Acórdão do Supremo Tribunal de Justiça
Processo:
1/12.6TBTMR.C1.S1
Nº Convencional: 2ª SECÇÃO
Relator: BETTENCOURT DE FARIA
Descritores: RECURSO DE REVISTA
DIREITO À VIDA
DANOS NÃO PATRIMONIAIS
Data do Acordão: 09/12/2013
Votação: UNANIMIDADE
Texto Integral: S
Privacidade: 1
Meio Processual: REVISTA
Decisão: CONCEDIDA EM PARTE
Área Temática:
DIREITO CIVIL - DIREITO DAS OBRIGAÇÕES / FONTES DAS OBRIGAÇÕES / RESPONSABILIDADE CIVIL.
DIREITO PROCESSUAL CIVIL - PROCESSO DE DECLARAÇÃO / RECURSOS.
Legislação Nacional:
CÓDIGO DE PROCESSO CIVIL (CPC): - ARTIGO 721.º, N.º3.
Jurisprudência Nacional:
ACÓRDÃOS DO SUPREMO TRIBUNAL DE JUSTIÇA:
-DE 29.01.08, PROC. N.º 0TB4397, EM WWW.STJ.PT ;
-DE 09.02.12, PROC. N.º 1082/01-E1.S1, EM WWW.STJ.PT .
Sumário :
I O dano morte não se confunde com os danos não patrimoniais, sendo um valor a obter pela equidade e tendencialmente fixo, dado que o valor vida é sempre igual É adequado fixar o valor do dano morte em € 65.000,00.
Decisão Texto Integral:

Acordam no Supremo Tribunal de Justiça

I

AA e mulher BB moveram a presente acção ordinária contra CC SA, pedindo a condenação desta a pagar-lhes a quantia global de 230.068,99 €.

Para o que alegam:

          No dia 4 de Setembro de 2011 pelas 5H30 transitava no lugar de ..., desta comarca, na Rua ..., no sentido nascente/poente o auto ligeiro -BV, (de ora em diante identificado por BV) conduzido por DD, sendo pertença de EE. No BV fazia-se transportar FF, filho dos autores. O pavimento da Rua estava molhado. O BV rodava com velocidade superior ao limite legal no local (50 Km/hora) e inadequada por excesso às condições da via. Ao descrever uma curva para a sua direita, cerca do prédio nº … daquela rua, o DD perdeu o controlo do BV, que se despistou e entrou na metade esquerda da rua, considerando o seu sentido de marcha e foi embater com violência no muro e no portão do prédio nº ...
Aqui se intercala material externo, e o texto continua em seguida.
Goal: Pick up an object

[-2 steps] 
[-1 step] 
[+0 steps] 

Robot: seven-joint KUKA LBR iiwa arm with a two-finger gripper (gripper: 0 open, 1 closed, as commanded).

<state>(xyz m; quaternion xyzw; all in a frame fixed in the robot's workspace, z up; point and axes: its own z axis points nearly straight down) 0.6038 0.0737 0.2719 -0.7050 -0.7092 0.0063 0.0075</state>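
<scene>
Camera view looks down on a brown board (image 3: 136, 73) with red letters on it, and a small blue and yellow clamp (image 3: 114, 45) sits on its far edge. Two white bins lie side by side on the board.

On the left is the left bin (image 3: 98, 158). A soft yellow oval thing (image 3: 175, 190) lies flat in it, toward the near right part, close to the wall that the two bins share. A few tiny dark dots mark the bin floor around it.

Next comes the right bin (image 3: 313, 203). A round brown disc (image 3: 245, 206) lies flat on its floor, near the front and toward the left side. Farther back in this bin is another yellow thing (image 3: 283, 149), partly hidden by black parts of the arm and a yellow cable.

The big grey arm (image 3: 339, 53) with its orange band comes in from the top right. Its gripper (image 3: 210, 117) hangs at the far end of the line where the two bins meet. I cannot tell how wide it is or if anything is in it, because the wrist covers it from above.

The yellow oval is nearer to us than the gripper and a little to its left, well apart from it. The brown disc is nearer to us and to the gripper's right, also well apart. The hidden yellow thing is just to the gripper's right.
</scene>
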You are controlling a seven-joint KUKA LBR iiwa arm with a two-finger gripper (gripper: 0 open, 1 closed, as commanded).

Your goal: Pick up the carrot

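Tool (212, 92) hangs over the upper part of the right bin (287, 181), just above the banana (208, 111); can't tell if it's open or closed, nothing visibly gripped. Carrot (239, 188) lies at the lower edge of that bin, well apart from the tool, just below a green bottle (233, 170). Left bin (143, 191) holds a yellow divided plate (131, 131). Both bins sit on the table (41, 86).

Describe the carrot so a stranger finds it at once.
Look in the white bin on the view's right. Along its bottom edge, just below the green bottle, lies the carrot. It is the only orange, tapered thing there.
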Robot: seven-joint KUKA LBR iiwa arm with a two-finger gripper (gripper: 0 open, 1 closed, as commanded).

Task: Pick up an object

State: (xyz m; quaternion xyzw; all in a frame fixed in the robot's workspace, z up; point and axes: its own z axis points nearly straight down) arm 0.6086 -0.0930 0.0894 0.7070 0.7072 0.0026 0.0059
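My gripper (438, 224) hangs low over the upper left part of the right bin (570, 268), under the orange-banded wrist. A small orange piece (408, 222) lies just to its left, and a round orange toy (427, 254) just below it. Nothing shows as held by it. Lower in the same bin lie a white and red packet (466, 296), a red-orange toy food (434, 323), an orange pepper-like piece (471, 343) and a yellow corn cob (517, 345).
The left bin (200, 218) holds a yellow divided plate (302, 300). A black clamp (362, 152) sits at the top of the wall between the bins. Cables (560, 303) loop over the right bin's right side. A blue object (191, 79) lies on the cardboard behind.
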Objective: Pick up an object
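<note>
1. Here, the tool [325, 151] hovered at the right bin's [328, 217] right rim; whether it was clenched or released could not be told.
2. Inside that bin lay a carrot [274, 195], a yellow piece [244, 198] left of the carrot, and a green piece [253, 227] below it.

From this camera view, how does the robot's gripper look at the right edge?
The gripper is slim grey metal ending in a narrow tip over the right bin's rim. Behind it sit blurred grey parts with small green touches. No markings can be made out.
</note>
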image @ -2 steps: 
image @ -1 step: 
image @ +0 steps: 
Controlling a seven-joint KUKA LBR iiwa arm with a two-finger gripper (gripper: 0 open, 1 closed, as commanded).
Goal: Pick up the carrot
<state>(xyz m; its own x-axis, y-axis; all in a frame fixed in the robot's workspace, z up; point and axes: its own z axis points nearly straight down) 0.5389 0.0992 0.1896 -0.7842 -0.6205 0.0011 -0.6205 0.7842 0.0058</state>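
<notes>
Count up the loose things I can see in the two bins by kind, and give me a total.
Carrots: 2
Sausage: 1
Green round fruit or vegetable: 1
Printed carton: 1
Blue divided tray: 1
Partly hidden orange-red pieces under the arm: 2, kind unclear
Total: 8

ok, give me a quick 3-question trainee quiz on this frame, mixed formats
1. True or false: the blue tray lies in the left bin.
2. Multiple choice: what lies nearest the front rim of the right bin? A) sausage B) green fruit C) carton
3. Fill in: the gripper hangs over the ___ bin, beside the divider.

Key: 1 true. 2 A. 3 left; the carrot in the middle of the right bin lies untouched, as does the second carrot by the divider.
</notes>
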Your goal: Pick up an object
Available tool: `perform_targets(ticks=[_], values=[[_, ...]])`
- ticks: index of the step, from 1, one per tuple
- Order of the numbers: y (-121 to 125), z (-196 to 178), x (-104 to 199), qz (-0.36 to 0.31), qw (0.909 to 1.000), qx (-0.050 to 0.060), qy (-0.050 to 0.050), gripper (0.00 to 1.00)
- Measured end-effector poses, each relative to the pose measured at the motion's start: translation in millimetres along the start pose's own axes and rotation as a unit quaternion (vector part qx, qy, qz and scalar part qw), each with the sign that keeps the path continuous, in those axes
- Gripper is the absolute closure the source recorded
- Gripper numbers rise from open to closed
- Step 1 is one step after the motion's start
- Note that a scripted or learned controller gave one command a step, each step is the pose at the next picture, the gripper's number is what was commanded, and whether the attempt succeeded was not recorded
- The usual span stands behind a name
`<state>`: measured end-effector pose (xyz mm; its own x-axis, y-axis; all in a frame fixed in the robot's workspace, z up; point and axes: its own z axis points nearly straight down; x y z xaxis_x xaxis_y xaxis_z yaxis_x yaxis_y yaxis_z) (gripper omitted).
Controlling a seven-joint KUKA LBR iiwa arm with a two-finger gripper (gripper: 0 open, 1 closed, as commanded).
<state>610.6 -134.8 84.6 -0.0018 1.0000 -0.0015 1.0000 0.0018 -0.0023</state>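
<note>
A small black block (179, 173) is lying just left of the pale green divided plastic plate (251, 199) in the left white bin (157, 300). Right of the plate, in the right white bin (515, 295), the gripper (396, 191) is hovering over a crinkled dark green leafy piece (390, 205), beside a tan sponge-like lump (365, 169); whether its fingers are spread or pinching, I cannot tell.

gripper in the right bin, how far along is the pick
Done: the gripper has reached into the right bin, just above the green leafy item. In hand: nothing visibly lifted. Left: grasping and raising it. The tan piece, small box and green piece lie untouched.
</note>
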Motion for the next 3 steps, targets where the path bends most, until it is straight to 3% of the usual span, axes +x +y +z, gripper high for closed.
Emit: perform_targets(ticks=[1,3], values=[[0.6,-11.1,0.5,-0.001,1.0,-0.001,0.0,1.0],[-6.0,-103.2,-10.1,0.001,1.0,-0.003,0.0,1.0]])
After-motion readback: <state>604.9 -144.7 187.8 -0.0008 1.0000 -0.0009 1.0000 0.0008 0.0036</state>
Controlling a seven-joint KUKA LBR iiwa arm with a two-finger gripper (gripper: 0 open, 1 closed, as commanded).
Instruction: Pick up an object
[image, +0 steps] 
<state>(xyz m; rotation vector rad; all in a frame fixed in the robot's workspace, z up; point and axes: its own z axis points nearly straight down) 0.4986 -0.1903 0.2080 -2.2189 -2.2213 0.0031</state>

Em consequência desse embate, o FF sofreu traumatismo craneo- encefálico e ainda outras lesões que foram a causa da sua morte.

Pedem os danos não patrimoniais (perda do direito à vida de seu filho, o sofrimento de que este padeceu antes de falecer e os danos não patrimoniais por eles próprios sofridos em consequência da morte de seu filho) no valor do pedido.

Na sua contestação a ré aceita as circunstâncias do acidente, impugnando o demais, por desconhecer a factualidade em que os autores fundamentam os peticionados danos e considerar exagerado o respectivo valor.

O processo seguiu os seus trâmites e, feito o julgamento, foi proferida a seguinte sentença:

 “Assim e por todo o exposto julgo parcialmente procedente por provada a presente acção e em consequência condeno a ré CC SA a pagar aos autores a indemnização global de 160 068,99 € (cento e sessenta mil e sessenta e oito euros e noventa e nova cêntimos) a que acrescem juros sobre 68,99 € desde a citação (19.1.2012) à taxa legal e calculados até efectivo pagamento.

No demais absolvo a ré.

Custas por ambas as partes na proporção do decaimento.

Apelou a ré, tendo o Tribunal da Relação proferido o seguinte acórdão:

Nestes termos se decide:      

Julgar parcialmente procedente o presente recurso de apelação, em função do que se altera a decisão recorrida no que respeita à indemnização referente à perda do direito à vida do filho dos autores, que se fixa na quantia de 80.000,00 € (oitenta mil euros) e a respeitante aos danos não patrimoniais sofridos pelos autores, que se fixa na quantia de 60.000,00 € (sessenta mil euros), sendo 30.000,00 € (trinta mil euros), para cada um deles;

Mantendo-a, quanto ao mais.

Custas por apelante e apelados, na proporção dos respectivos decaimentos, em ambas as instâncias.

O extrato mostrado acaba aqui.